** TASK GOAL **
What lines in the records below include the word "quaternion"? Return each one.

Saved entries
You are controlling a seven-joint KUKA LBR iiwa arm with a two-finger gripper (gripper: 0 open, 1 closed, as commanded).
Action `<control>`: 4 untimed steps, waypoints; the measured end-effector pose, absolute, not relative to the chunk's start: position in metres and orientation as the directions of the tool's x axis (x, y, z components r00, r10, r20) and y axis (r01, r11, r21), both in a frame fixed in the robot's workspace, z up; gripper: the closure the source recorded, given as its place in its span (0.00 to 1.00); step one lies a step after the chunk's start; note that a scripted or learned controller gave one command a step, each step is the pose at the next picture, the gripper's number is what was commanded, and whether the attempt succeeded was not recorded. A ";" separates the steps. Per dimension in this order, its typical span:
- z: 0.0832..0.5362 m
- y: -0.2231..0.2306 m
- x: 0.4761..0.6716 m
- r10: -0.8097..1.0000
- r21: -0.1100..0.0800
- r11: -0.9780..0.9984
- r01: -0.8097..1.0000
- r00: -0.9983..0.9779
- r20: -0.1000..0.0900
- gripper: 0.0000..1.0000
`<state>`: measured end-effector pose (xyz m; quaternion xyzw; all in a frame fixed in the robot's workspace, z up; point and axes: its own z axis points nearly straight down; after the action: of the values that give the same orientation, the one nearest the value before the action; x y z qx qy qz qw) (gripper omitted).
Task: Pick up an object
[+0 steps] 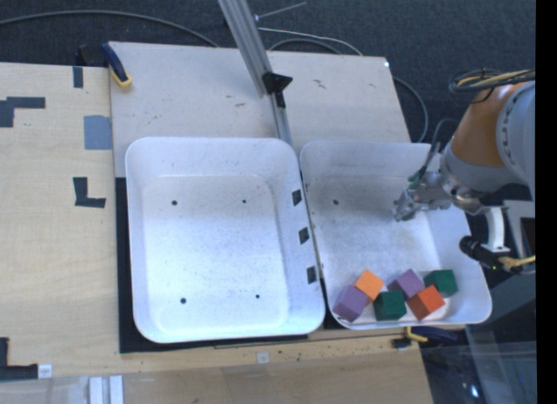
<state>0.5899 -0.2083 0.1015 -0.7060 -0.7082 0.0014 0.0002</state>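
Both bins (218, 158) white, smooth plastic-looking, speckled with fine dark marks. Bench top (52, 176) pale wood grain, matt. Slanted pole (244, 28) at 12 o'clock ribbed bright metal. Blocks (396, 293) at 5 o'clock matt, solid colours. Floor (392, 10) dark, rough, carpet-like.

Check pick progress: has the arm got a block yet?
Not yet. Done: the arm has reached into the right white bin, with the gripper above bare floor. In hand: nothing visible between its fingers. Left: the small cubes, orange, two purple, two green and red-orange, sit clustered at the bin's near edge, apart from the gripper.
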 end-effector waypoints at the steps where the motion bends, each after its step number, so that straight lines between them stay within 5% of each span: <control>1: 0.111 -0.208 0.590 1.000 -0.004 0.004 1.000 -0.004 -0.002 1.00; 4: 0.139 -0.207 0.589 1.000 -0.008 0.006 1.000 -0.006 -0.003 1.00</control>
<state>0.5894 -0.2066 0.1386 -0.7048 -0.7094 0.0038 0.0017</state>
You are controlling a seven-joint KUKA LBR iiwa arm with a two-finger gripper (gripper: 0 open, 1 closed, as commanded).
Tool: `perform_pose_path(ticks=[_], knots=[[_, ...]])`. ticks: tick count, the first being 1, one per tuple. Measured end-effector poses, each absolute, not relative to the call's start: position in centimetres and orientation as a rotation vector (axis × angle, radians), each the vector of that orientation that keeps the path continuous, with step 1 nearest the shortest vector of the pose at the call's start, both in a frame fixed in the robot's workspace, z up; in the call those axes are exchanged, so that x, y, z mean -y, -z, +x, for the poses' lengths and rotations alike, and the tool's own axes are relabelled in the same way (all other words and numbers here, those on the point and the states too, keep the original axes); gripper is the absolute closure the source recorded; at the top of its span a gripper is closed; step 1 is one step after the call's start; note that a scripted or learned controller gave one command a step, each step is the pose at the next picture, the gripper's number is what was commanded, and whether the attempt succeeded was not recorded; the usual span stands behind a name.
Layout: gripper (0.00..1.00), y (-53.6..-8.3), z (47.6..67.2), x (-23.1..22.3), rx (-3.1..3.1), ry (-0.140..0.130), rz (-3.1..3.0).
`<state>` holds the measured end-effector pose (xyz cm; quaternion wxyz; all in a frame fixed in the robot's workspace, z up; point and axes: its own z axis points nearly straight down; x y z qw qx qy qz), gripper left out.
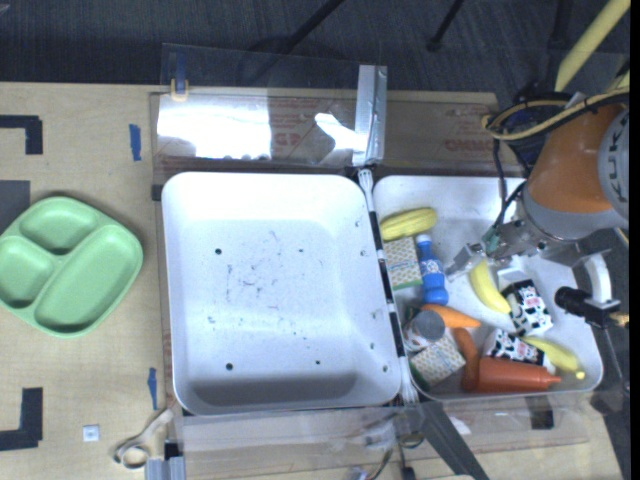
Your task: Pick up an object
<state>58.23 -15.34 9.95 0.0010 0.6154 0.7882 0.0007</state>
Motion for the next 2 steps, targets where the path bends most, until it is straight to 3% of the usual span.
perform_pose_path(ticks=[1,2], knots=[[1.0,-11.1,58.4,15.4,-2.47,-0.009,1.931],[1.0,-21.2,60.0,8.8,-2.398,-0.002,2.028]])
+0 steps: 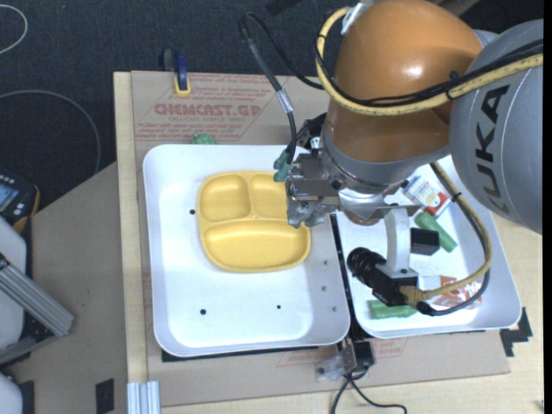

** THE COMPLETED TASK **
`<state>`: measured end-effector pose (xyz m; quaternion xyzw; all in a frame fixed in the robot's workspace, z up; point and axes: its own z axis points nearly straight down; after the action: of the values that give the same orientation, the one nearest the value before the action; x y z qx qy qz qw) (gripper omitted).
`<state>` holds the measured end-effector pose (xyz cm; quaternion wxyz; all in a frame fixed in the robot's workspace, z up; point and axes: its own z axis points nearly straight down; x y z qw qx qy qz), gripper left out.

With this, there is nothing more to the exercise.